4.6. General Considerations
Up to now, WI has not received much attention in silage preparation and studies investigating the effect of different WI on silage characteristics are rare. It has been reported that wilting per se effects CP composition, for instance by reducing ammonia-N contents in LS [
54]. Thus, applying HI treatments may even be more effective for stabilizing TP content in LS, which is underlined by the present findings that confirm our hypothesis of a TP preserving effect by the HI treatment. A variety of silage additives exists that limit proteolysis in LS [
38]. However, they cause costs for acquisition, and in case of organic acids, also for maintenance of corroded machinery and concrete [
62]. In contrast, HI treatment does not require additional application systems or further technical equipment and in this regard is an easy to apply tool for improving the quality of on-farm produced protein, and consequently might help to reduce costs for ruminant diets and increase sustainability. Additionally, feed intake of wilted grass silage was increased when compared to non-wilted [
63]. In case this also applies to LS, a superior energy and nutrient provision to the animal may be achieved by intensively wilting lucerne to higher DML; provided that mechanical losses during harvest do not exceed the benefits of HI. Regarding the practicality of HI treatment, if possible high solar radiation along with high wind speed should be present during lucerne harvesting. However, this cannot always be guaranteed, which restricts the practicability of HI treatments. To support the effect of rapid dehydration, maceration can be an effective addition to further increase the wilting rate [
64] or to compensate weather conditions that may not be as ideal for HI as described in the present study. However, the risk of mechanical losses and thereby associated nutrient changes can be higher when using maceration [
64], which needs to be taken into account. Besides, artificial drying treatments are surely a more weather independent option to obtain similar TP preservation [
65] as here found for HI in the sun. However, increased production costs due to high energy demands may outweigh the beneficial effects [
36] of artificial drying on CP composition.

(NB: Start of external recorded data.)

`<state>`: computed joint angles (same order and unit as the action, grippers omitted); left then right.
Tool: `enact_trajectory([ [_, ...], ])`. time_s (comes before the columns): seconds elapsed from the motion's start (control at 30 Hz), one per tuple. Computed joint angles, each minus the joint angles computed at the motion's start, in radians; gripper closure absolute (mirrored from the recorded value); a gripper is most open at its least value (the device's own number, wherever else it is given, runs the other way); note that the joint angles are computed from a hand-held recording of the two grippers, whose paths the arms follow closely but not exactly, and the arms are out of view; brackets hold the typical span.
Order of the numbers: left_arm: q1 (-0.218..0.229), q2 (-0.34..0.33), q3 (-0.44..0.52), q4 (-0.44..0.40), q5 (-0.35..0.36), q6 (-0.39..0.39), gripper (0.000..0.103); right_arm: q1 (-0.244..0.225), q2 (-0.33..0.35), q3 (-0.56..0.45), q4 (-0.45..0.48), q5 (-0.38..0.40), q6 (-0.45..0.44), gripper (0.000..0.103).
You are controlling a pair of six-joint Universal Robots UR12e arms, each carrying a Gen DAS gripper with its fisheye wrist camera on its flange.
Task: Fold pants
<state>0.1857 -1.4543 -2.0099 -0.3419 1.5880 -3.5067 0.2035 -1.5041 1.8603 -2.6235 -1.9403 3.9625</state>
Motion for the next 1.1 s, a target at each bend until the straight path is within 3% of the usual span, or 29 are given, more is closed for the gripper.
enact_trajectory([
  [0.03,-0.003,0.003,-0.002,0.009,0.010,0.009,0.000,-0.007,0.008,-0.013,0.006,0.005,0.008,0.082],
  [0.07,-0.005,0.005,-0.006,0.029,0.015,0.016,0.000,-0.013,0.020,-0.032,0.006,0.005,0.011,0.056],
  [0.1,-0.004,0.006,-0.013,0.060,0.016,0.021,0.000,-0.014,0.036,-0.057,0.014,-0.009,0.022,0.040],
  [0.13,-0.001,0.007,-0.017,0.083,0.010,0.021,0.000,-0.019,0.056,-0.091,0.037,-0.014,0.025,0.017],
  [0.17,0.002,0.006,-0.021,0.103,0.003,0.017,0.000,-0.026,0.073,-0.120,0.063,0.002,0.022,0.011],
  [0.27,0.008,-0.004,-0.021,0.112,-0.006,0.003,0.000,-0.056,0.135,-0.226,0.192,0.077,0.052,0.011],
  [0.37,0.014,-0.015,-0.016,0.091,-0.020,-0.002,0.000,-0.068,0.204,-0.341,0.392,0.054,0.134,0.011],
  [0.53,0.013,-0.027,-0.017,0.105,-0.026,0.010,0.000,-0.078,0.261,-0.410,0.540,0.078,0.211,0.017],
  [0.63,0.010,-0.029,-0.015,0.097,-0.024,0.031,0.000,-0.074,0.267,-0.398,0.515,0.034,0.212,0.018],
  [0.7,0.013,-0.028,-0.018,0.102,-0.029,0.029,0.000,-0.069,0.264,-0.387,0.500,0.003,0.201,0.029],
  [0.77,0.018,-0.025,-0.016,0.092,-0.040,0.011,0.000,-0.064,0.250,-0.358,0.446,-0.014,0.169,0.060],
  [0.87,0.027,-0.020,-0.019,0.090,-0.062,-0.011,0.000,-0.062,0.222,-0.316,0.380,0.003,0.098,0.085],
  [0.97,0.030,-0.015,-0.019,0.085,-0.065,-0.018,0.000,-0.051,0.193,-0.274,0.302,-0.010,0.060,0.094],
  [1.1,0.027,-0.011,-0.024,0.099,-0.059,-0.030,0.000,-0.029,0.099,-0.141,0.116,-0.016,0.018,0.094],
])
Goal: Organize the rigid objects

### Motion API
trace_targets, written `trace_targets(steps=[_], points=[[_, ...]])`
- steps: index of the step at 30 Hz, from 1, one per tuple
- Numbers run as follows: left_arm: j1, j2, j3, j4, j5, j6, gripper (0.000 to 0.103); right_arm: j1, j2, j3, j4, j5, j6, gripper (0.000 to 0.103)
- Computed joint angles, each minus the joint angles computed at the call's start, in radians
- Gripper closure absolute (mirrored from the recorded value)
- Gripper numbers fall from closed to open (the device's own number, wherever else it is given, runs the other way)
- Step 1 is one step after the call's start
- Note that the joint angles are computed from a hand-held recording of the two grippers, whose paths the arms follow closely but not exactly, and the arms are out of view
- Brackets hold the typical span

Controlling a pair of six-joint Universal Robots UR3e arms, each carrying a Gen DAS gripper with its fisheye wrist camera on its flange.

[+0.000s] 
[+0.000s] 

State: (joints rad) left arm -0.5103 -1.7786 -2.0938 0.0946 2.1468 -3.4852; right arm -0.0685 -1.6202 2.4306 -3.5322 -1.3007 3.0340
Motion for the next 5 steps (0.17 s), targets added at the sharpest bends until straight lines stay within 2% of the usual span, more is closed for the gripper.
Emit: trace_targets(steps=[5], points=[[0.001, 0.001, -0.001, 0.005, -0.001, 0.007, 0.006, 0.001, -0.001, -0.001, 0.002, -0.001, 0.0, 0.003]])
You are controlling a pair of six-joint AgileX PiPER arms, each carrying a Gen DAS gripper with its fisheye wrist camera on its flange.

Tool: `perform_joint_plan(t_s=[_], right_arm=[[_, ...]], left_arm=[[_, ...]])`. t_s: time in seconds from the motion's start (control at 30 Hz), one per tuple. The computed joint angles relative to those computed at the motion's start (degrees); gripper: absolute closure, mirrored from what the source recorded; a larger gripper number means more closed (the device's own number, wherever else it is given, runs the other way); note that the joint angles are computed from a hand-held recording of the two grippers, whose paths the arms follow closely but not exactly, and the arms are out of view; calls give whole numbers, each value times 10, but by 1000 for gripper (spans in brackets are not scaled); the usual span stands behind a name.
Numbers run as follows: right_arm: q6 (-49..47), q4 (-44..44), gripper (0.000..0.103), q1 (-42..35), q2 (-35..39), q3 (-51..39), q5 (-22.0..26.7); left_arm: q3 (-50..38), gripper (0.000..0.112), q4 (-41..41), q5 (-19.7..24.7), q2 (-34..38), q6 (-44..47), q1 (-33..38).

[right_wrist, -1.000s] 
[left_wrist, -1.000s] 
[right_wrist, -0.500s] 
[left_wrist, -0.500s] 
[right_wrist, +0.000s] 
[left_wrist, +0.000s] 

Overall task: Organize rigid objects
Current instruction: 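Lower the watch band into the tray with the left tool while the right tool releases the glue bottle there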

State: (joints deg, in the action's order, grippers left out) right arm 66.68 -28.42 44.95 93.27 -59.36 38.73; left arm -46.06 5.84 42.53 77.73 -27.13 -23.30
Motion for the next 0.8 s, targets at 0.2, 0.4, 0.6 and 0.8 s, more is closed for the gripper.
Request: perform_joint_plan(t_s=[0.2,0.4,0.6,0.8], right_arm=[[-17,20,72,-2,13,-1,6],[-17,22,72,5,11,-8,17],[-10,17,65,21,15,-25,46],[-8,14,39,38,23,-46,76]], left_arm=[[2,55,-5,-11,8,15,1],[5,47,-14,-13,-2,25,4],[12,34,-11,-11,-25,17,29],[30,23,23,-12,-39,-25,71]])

Concerning the effects of SU on fermentation and CP quality, provision of rapidly fermentable carbohydrates is recommended. Particularly because an inoculation with lactic acid producing bacteria alone may not improve the situation as long as there is not enough easily accessible substrate for lactic acid fermentation [
10]. Thus, relating to large scale on-farm conditions, mixing lucerne crop with molasses, crushed cereals, or high WSC forage species before ensiling may constitute a method for equivalently substituting SU treatment in LS. A delayed cutting of lucerne in order to increase non-structural carbohydrates, particularly starch, may not be appropriate as Owens et al. [
7] did not find a protein preserving effect in LS differing in WSC content due to different cutting times during the harvest. However, present results revealed concerns about promoted ester and ethanol formation in SU LS that should be kept in mind and require further investigation.
Finally, the pre-ensiling treatment combination of all three factors, i.e., HI treatment to high DML with SU, has the strongest potential to reduce the extent of CP degradation during ensiling, thus improving the protein value and potentially increasing ruminal N retention, particularly when combined with an appropriate carbohydrate source.